• **Your assignment**:
Reproduce every line of the listing as written, apart from the pictures.

┏━━

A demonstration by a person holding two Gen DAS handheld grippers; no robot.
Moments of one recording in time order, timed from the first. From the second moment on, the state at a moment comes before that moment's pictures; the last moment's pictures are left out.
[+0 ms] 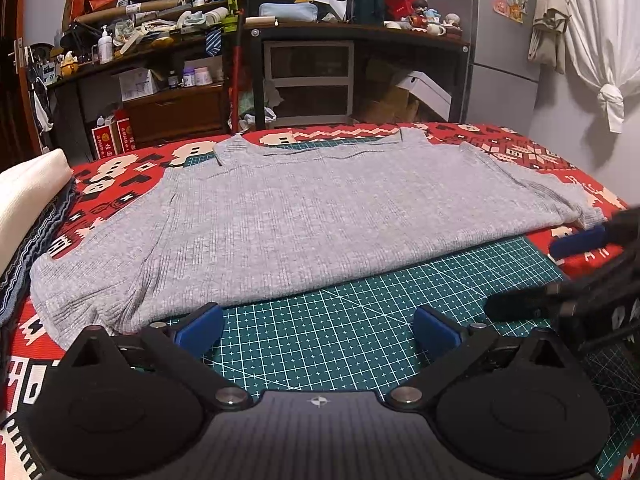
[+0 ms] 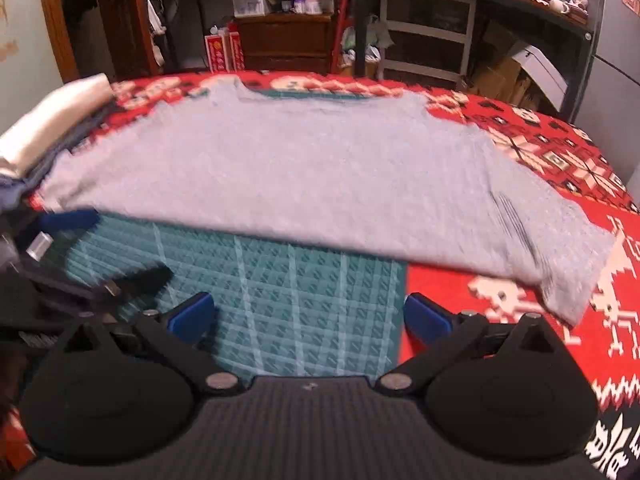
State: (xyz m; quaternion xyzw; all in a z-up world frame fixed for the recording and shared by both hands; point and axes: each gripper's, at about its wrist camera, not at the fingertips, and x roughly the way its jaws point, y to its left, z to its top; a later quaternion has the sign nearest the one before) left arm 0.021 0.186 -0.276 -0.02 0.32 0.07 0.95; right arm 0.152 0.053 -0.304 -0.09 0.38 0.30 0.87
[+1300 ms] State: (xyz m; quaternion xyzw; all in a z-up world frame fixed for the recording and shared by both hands) left arm 0.013 0.194 -0.268 -0.07 0.31 0.08 0.95; right arm 0.161 0.068 -0.320 -0.06 0.33 0.30 0.89
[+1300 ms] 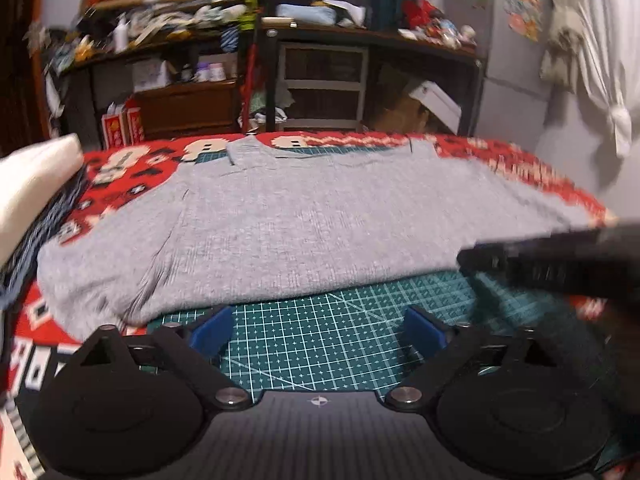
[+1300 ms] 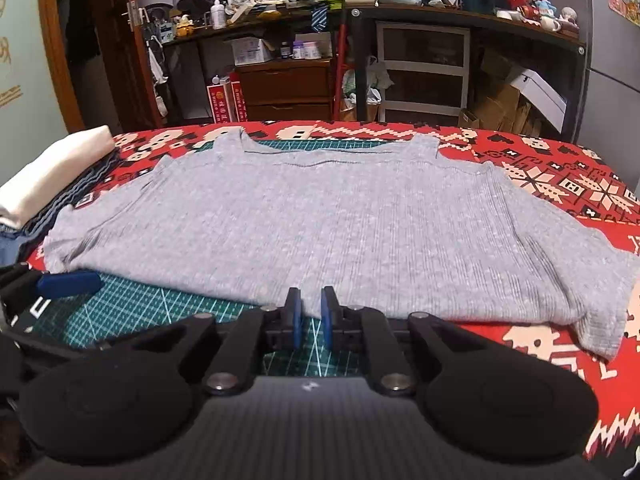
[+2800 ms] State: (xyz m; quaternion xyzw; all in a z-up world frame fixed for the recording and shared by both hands) left arm 0.072 0.158 -0.270 -0.11 0.29 0.03 0.95; right arm 0.188 0.008 -0.317 0.00 0.33 0.19 0.92
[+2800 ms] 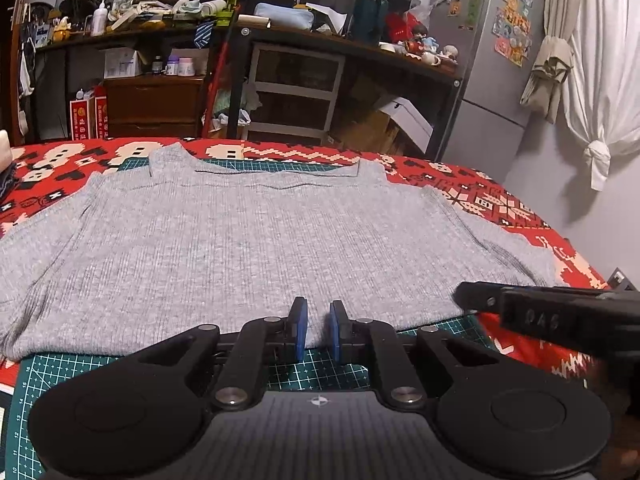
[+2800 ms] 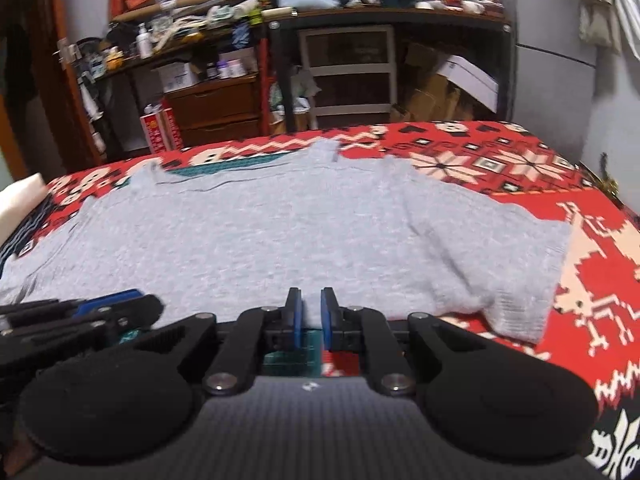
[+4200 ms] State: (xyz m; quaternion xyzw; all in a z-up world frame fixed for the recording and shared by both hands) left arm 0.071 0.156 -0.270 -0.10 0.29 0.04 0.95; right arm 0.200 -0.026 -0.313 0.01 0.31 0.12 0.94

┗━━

• **Output for this exercise**:
A demonstration by a person holding two Gen DAS handheld grippers; no robot.
Moments of one recording in time order, timed from the first. From the second moment on, the state at a moment comes before that moment's pictures; the last moment's pictures are left out.
[+0 ms] 
[+0 ms] 
State: (xyz m; quaternion xyzw; all in a z-up world frame fixed for the recording and shared by both hands; point and axes: each gripper's, at about its wrist camera, not at the fingertips, and x roughly the way its jaws point, y to its left, z to its top; a later quaternion has the sign nearest the one before) left arm 0.021 0.186 -0.276 -0.02 0.32 0.07 0.95; right arm 0.152 0.053 -0.304 -0.09 0.38 0.30 0.87
[+1300 ms] State: (xyz m; quaternion xyzw; all in a z-up world frame fixed for the recording and shared by both hands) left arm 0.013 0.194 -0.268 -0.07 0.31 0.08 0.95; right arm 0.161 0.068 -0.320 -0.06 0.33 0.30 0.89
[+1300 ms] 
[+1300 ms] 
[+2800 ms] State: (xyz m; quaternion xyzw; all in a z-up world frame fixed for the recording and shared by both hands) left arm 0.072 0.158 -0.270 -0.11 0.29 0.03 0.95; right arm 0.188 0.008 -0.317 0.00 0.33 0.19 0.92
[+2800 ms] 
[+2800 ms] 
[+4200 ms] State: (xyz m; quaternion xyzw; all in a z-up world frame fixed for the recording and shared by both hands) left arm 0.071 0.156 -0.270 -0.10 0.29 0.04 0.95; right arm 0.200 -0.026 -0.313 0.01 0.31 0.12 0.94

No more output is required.